The present invention relates generally to infrared (IR) cameras and detectors. More particularly, the present invention relates to a lens system and method for use with a lightweight infrared (IR) camera.
Infrared cameras and sensors in general, and microbolometer cameras in particular, are well known to those skilled in the art. See, for example, U.S. Pat. Nos. 5,688,699; 5,999,211; 5,420,419; and 6,026,337, all of which are incorporated herein by reference. Infrared microbolometer cameras typically include an array of infrared sensitive sensing detectors, each having a resistance that changes with temperature, with each detector having an infrared absorber that may be formed in several ways. See, for example, U.S. Pat. Nos. 5,939,971 and 5,729,019, herein incorporated by reference.
During operation, the incoming infrared radiation heats each sensing detector in proportion to the amount of infrared radiation received. The sensing detectors are then queried, typically one by one, to determine the resistance of the sensing detectors, and thus the amount of infrared radiation received. Typically, supporting electronics are provided with the camera to process the detector output signals, provide calibration and compensation, and provide a resulting image.
Because heat is used to measure the amount of incoming infrared energy, changes in the ambient temperature of the microbolometer array can significantly affect the detector signals. To compensate for this, many infrared cameras or detectors have a thermoelectric stabilizer to regulate the temperature of the array. In one example, thermoelectric stabilizers are used to maintain the array temperature at a known value. A limitation of using thermoelectric stabilizers is that they can draw significant power and can add significant weight to the system.
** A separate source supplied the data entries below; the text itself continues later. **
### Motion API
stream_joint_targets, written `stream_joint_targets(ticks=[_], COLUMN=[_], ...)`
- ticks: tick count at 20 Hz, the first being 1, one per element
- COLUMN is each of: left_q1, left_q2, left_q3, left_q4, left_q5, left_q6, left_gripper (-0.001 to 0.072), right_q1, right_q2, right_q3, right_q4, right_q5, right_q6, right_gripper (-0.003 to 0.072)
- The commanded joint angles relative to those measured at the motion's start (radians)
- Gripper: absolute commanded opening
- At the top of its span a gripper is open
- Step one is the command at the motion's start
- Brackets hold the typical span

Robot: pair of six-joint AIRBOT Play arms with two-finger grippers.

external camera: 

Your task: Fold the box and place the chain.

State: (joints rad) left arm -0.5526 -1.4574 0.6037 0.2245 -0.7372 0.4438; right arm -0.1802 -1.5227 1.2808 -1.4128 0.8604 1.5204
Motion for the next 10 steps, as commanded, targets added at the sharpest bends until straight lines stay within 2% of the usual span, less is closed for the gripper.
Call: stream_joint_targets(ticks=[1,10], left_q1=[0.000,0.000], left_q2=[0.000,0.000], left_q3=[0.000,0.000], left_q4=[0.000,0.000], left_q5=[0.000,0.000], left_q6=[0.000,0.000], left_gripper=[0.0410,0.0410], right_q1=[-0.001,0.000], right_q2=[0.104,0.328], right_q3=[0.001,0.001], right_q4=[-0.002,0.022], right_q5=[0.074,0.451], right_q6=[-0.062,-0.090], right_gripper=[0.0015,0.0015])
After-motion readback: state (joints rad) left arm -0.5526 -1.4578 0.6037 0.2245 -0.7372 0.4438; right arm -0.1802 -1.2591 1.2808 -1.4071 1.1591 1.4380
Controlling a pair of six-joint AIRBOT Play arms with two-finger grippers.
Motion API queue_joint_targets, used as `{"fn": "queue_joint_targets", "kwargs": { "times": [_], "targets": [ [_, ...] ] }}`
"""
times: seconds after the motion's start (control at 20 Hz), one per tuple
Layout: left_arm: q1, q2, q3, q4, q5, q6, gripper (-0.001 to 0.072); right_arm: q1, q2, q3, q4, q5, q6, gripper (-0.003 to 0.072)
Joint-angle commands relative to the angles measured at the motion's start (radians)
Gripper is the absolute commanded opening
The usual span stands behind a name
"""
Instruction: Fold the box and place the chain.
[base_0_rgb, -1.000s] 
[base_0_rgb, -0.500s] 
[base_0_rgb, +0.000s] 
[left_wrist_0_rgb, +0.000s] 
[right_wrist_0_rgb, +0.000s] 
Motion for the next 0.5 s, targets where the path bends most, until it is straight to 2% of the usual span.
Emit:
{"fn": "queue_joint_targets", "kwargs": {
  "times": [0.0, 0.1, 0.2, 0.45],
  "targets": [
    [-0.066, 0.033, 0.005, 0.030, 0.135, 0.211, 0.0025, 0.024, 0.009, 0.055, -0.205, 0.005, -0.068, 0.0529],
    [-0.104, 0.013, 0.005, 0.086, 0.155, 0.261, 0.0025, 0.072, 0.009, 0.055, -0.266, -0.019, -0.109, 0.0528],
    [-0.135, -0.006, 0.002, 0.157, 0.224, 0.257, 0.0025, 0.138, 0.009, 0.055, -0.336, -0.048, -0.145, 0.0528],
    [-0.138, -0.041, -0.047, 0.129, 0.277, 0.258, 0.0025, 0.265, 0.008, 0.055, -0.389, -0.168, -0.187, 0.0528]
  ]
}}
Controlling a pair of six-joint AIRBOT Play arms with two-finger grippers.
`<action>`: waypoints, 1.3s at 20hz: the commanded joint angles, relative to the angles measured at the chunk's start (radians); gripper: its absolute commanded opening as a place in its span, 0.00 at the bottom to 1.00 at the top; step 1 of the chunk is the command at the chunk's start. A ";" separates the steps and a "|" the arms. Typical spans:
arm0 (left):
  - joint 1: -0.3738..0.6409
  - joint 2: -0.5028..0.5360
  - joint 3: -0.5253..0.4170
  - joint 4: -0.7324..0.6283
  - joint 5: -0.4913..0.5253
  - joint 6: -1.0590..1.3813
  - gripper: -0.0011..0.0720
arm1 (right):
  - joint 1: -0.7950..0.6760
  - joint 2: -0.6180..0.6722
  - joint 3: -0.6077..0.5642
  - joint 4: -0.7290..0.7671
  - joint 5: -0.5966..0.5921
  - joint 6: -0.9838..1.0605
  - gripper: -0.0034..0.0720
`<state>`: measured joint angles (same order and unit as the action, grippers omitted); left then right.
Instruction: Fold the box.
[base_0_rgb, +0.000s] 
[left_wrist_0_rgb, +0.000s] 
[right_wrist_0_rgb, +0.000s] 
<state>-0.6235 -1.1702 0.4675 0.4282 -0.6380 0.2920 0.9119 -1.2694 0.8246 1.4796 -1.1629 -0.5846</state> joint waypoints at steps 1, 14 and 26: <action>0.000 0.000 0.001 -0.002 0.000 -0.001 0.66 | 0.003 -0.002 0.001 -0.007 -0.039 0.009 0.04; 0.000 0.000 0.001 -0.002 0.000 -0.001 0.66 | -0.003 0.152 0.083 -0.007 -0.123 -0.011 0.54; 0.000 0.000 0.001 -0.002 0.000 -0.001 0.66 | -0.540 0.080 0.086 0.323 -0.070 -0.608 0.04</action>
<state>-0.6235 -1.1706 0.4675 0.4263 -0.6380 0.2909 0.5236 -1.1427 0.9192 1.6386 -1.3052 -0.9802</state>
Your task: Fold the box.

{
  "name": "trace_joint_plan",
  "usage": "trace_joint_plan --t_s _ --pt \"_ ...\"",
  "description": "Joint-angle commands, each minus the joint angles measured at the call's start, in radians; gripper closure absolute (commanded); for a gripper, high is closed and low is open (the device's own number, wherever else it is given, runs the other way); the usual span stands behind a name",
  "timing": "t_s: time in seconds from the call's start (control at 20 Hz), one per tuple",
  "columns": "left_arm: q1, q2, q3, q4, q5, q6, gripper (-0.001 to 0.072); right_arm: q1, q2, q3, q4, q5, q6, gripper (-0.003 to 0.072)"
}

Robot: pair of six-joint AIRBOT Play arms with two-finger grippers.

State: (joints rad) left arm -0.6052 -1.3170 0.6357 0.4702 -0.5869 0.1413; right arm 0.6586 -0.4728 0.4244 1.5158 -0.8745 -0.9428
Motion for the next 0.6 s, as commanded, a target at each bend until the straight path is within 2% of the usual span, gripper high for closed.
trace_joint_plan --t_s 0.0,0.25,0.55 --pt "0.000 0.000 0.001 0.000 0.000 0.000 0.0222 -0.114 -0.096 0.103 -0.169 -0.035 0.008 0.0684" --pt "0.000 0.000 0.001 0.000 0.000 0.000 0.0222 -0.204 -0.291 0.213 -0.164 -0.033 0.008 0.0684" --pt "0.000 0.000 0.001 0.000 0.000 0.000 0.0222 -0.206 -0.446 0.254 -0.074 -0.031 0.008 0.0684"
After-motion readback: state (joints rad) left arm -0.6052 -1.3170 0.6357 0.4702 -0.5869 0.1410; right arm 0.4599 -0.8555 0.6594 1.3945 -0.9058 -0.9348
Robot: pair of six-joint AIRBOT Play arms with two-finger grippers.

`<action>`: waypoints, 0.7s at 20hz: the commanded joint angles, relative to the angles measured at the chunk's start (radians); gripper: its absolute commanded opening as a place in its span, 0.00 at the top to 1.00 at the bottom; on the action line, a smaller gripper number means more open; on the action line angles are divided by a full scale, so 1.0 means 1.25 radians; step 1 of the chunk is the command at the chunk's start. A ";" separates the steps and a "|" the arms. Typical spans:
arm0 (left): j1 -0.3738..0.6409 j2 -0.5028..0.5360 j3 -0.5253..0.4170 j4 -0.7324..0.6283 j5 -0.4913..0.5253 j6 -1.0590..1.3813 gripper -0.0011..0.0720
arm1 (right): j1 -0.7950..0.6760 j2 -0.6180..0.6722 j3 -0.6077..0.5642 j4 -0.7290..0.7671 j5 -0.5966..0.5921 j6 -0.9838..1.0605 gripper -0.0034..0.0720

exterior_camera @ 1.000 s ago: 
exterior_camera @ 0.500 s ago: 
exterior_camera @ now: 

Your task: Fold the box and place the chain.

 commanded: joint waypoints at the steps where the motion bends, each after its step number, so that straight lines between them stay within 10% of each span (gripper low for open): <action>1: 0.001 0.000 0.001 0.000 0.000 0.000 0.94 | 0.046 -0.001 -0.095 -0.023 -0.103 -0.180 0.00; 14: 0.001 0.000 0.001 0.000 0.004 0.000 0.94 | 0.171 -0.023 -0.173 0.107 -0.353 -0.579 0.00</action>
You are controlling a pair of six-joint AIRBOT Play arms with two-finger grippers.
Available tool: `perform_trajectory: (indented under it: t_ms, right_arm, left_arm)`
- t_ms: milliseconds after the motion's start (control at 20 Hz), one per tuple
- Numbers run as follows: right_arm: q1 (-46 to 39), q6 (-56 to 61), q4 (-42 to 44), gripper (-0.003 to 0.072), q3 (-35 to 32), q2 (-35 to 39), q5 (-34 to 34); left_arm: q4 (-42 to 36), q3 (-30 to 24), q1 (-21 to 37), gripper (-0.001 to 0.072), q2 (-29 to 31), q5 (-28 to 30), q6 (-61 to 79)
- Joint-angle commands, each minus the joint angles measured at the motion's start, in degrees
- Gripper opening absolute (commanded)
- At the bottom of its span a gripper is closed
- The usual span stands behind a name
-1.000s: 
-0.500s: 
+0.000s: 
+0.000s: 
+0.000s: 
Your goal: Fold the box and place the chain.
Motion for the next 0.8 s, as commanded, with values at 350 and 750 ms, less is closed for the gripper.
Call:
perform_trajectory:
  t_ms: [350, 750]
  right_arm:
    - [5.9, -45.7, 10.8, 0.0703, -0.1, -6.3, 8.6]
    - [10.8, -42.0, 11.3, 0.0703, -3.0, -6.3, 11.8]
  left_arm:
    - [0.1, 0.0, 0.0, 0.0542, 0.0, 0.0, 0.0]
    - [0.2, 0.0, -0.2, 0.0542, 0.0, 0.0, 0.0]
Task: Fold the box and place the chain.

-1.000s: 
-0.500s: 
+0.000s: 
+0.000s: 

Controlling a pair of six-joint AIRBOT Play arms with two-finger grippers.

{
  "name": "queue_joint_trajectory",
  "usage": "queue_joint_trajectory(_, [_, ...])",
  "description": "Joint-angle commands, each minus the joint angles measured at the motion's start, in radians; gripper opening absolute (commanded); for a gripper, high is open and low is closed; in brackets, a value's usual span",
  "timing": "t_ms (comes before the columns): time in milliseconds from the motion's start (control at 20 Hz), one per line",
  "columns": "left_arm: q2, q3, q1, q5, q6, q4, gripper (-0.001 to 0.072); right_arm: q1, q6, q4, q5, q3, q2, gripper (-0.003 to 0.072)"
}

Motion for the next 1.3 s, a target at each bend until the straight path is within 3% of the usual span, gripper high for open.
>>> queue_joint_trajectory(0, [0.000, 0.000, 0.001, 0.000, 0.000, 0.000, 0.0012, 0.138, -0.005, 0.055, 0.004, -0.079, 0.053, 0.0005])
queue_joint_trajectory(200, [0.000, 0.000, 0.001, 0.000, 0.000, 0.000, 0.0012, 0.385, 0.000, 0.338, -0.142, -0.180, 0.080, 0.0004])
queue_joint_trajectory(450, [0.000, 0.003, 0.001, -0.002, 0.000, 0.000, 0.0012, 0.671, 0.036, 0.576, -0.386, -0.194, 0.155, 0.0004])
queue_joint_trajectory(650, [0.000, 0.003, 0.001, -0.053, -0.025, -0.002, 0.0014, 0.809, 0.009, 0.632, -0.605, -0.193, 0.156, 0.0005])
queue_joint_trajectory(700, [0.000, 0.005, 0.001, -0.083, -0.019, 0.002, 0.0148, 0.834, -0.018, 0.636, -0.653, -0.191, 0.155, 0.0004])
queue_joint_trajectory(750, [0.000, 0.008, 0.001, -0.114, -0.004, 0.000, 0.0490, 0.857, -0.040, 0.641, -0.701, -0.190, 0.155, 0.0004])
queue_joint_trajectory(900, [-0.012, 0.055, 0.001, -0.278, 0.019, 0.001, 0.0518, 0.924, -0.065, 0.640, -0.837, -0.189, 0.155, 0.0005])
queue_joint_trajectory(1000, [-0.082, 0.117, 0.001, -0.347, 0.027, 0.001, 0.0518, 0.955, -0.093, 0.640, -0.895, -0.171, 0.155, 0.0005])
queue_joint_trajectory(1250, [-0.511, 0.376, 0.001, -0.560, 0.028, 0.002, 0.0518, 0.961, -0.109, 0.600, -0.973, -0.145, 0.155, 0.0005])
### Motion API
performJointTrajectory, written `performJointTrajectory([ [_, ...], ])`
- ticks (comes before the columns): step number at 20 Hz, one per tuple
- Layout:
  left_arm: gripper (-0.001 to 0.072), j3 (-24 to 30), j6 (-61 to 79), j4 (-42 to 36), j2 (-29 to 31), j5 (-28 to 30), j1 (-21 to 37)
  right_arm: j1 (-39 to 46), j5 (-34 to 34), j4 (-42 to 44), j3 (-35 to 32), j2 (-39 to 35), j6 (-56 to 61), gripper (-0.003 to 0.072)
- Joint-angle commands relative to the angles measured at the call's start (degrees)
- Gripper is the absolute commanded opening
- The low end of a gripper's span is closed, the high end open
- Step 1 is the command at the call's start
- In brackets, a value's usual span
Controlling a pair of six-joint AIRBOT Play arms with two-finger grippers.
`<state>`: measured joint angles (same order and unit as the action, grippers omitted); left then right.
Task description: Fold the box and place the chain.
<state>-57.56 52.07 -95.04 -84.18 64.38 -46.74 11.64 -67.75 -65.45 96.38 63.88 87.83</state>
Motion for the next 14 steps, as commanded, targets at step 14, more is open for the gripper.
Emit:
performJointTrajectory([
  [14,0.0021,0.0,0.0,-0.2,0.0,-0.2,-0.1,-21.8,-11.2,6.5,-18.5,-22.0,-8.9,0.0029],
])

Because of manufacturing tolerances, each sensing detector in the camera or detector may have a slightly different zero point than other detectors within the system. To compensate for these detector-to-detector differences, many infrared cameras or detectors have a means for providing a zero radiation baseline value, which is made available to interpret or calibrate the detector output signals. One method for providing the zero radiation baseline is to use a shutter or chopper to periodically block the incoming infrared energy. When the shutter or chopper is activated, a zero radiation baseline is read and stored. A limitation of this approach is that the shutter or chopper can add significant complexity and weight to the system, which for some applications, can be particularly problematic. Another approach for providing a zero radiation baseline is to periodically point the camera at a uniform infrared source such as the sky. This, however, can require significant control circuitry to periodically change the direction of the camera, again adding weight to the system.
Typically, a lens system is used to focus the incoming infrared radiation on the sensing detectors. The lens system often includes a triplet of lenses. The first lens typically forms an image having significant distortion, such as spherical aberration. The focal plane of the first lens often is a focal surface which is curved, and produces a distorted image if provided directly to a planar detector array. The distorted image is often corrected by one or more correcting lenses. The correcting lenses can be used to produce a useable image, but add significant weight to the infrared camera.
For some applications, the weight of the infrared camera can be important. For example, for lightweight micro air vehicle (MAV) applications, the weight of the infrared camera can impact the size, range and other critical performance parameters of the vehicle. As such, a lightweight infrared camera having a lightweight lens system would be highly desirable.